Fixes: https://tracker.ceph.com/issues/59551 Signed-off-by: Jos Collin <jcollin@redhat.com>
Ilya Dryomov [Tue, 13 Jun 2023 11:36:02 +0000 (13:36 +0200)]
librbd: stop passing IOContext to image dispatch write methods
This is a major footgun since any value passed e.g. at the API layer
may be stale by the time we get to object dispatch. All callers are
passing the IOContext returned by get_data_io_context() for their
ImageCtx anyway, highlighting that the parameter is fictitious.
Only the read method can meaningfully take IOContext.
Ilya Dryomov [Mon, 12 Jun 2023 19:45:03 +0000 (21:45 +0200)]

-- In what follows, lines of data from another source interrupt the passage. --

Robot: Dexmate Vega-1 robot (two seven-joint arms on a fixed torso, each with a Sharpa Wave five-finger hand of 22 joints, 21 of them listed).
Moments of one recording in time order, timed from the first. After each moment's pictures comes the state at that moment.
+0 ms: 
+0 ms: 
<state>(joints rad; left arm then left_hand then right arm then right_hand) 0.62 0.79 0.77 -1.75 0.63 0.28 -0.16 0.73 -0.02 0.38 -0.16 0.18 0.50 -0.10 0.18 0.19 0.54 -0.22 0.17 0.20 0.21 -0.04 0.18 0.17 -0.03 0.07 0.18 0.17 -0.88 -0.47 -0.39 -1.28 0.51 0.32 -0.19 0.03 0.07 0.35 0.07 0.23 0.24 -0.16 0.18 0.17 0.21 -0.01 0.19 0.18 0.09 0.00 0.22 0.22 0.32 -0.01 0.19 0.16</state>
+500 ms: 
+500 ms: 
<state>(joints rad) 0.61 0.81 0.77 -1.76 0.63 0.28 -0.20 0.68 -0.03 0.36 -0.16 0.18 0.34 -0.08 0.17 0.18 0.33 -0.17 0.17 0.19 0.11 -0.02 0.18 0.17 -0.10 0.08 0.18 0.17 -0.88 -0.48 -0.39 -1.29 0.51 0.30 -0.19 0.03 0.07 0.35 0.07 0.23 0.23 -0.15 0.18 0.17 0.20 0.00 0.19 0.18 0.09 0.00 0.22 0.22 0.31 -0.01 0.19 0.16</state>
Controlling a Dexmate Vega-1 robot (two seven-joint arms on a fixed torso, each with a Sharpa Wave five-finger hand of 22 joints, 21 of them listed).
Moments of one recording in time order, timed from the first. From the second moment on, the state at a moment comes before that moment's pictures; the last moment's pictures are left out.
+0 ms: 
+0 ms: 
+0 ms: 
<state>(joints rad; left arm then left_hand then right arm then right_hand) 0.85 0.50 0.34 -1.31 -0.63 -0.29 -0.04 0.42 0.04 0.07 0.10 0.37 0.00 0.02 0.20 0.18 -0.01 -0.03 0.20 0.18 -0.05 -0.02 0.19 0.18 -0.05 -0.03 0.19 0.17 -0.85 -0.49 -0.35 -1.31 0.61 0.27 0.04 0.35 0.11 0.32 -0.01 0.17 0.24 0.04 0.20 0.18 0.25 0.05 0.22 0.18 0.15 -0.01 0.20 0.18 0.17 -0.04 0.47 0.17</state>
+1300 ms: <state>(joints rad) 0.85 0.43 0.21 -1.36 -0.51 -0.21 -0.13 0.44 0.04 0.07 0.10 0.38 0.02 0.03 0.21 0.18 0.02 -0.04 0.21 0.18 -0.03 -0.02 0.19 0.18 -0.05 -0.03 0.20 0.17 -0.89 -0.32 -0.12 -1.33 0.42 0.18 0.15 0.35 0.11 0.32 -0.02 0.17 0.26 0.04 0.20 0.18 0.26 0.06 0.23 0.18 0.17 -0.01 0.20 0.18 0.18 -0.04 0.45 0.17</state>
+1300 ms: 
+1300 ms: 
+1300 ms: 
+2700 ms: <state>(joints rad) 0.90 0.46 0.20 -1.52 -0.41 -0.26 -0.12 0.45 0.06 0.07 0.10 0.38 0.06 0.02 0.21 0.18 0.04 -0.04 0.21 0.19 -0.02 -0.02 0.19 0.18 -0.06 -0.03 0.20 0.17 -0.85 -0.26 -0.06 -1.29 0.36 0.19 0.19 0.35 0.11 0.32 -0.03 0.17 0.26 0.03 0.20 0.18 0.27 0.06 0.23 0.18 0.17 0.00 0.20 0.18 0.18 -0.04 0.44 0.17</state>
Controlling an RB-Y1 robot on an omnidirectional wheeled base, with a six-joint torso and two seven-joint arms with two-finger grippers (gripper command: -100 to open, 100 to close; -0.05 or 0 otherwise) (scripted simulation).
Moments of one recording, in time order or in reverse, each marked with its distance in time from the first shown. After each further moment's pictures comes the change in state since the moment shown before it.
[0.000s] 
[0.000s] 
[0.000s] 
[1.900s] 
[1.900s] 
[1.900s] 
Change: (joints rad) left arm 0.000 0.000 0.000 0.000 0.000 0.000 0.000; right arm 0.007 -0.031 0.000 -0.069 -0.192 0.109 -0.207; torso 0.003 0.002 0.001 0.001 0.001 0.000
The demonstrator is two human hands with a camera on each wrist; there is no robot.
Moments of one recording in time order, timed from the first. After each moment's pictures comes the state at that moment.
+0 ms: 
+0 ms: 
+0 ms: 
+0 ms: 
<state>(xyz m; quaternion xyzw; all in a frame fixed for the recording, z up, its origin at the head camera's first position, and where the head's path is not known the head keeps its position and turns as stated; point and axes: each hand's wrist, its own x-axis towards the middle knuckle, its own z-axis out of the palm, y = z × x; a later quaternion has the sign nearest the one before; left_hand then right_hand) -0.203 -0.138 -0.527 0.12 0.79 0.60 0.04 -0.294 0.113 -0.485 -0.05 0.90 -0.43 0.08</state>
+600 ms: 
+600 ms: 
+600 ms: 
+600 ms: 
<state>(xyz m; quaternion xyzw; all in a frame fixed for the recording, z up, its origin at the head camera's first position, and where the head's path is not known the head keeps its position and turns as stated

librbd: use an up-to-date snap context when owning the exclusive lock
By effectively moving capturing of the snap context to the API layer,
commit 1d0a3b17f590 ("librbd: pass IOContext to image-extent IO
dispatch methods") introduced a nasty regression. The snap context can
be captured only after exclusive lock is safely held for the duration
of dealing with the image request and even then must be refreshed if
a snapshot creation request is accepted from a peer. This is needed to
ensure correctness of the object map in general and fast-diff states in
particular (OBJECT_EXISTS vs OBJECT_EXISTS_CLEAN) and object deltas
computed based off of them. Otherwise the object map that is forked
for the snapshot isn't guaranteed to accurately reflect the contents of
the snapshot when the snapshot is taken under I/O (as in disabling the
object map may lead to different results being returned for reads).
The regression affects mainly differential backup and snapshot-based
mirroring use cases with object-map and/or fast-diff enabled: since
some object deltas may be incomplete, the destination image may get
corrupted.
This commit represents a reasonable minimal fix: IOContext passed
through to ImageDispatch is effected only for reads and just gets
ignored for writes. The next commit cleans up further by undoing the
passing of IOContext through the image dispatch layers for writes.
Rishabh Dave [Fri, 9 Jun 2023 11:10:35 +0000 (16:40 +0530)]
AuthMonitor: use map, not vector, for caps
Although the variable "caps_vec" is defined as a vector (with following
as its members: {"mon", <moncap>, "osd", <osdcap>, "mgr", <mgrcap>,
"mds", <mdscap>}) it actually is used and iterated as a map. Simplify
the code by using a map instead of vector for storing caps.